*Exercise goal*:
The listing below is the input. Say how many of its lines contain "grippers", giving the number alone.

*Record excerpts*:
──────────

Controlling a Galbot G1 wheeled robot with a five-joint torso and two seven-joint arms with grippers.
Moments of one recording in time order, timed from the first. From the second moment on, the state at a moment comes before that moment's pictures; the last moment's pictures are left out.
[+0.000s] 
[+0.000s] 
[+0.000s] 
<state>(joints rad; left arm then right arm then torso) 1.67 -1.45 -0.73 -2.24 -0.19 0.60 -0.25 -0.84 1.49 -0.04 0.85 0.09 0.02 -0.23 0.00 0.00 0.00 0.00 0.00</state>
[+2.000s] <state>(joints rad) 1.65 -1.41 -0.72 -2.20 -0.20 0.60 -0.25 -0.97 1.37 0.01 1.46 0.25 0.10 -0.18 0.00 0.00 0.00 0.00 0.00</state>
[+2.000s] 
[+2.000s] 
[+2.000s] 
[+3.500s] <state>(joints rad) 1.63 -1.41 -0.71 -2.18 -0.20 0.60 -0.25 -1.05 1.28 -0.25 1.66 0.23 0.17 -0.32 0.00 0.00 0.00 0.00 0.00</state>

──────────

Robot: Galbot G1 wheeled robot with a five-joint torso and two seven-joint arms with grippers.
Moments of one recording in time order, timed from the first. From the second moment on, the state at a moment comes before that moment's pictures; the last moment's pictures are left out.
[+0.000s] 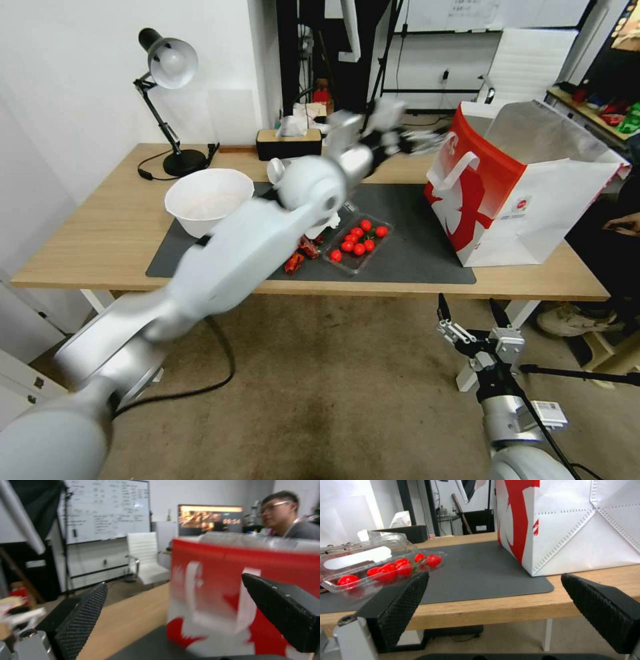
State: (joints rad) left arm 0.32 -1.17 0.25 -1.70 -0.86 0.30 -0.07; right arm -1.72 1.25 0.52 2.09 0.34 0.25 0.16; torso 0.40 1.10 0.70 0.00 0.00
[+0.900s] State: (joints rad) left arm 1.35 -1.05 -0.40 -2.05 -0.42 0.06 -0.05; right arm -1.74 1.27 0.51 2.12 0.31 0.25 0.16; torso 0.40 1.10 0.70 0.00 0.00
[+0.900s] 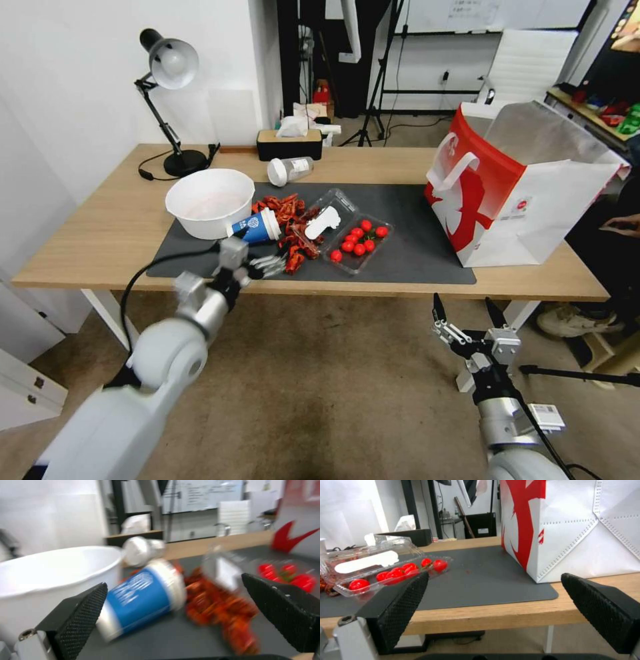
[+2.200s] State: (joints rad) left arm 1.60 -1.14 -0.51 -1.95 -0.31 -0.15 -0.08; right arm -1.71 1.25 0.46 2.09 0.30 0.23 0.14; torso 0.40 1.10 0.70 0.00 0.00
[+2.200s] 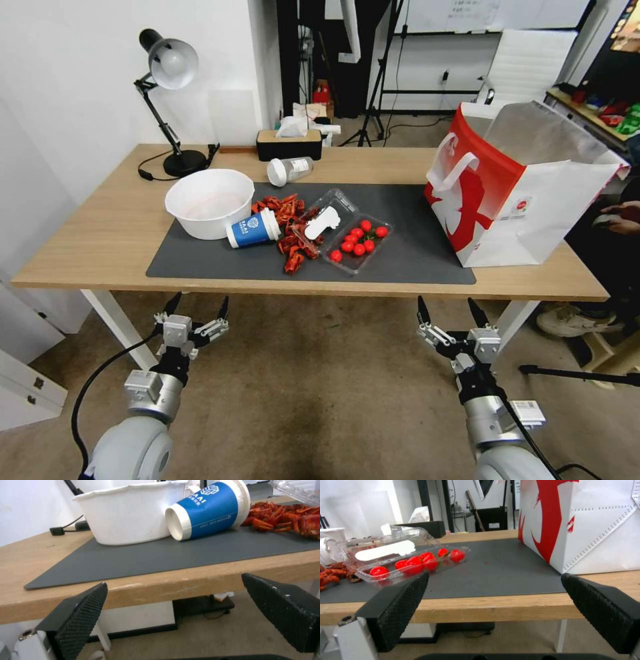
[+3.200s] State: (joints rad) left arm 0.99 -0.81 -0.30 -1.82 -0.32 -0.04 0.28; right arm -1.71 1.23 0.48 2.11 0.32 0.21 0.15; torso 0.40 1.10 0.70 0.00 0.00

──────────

*Written reply*:
2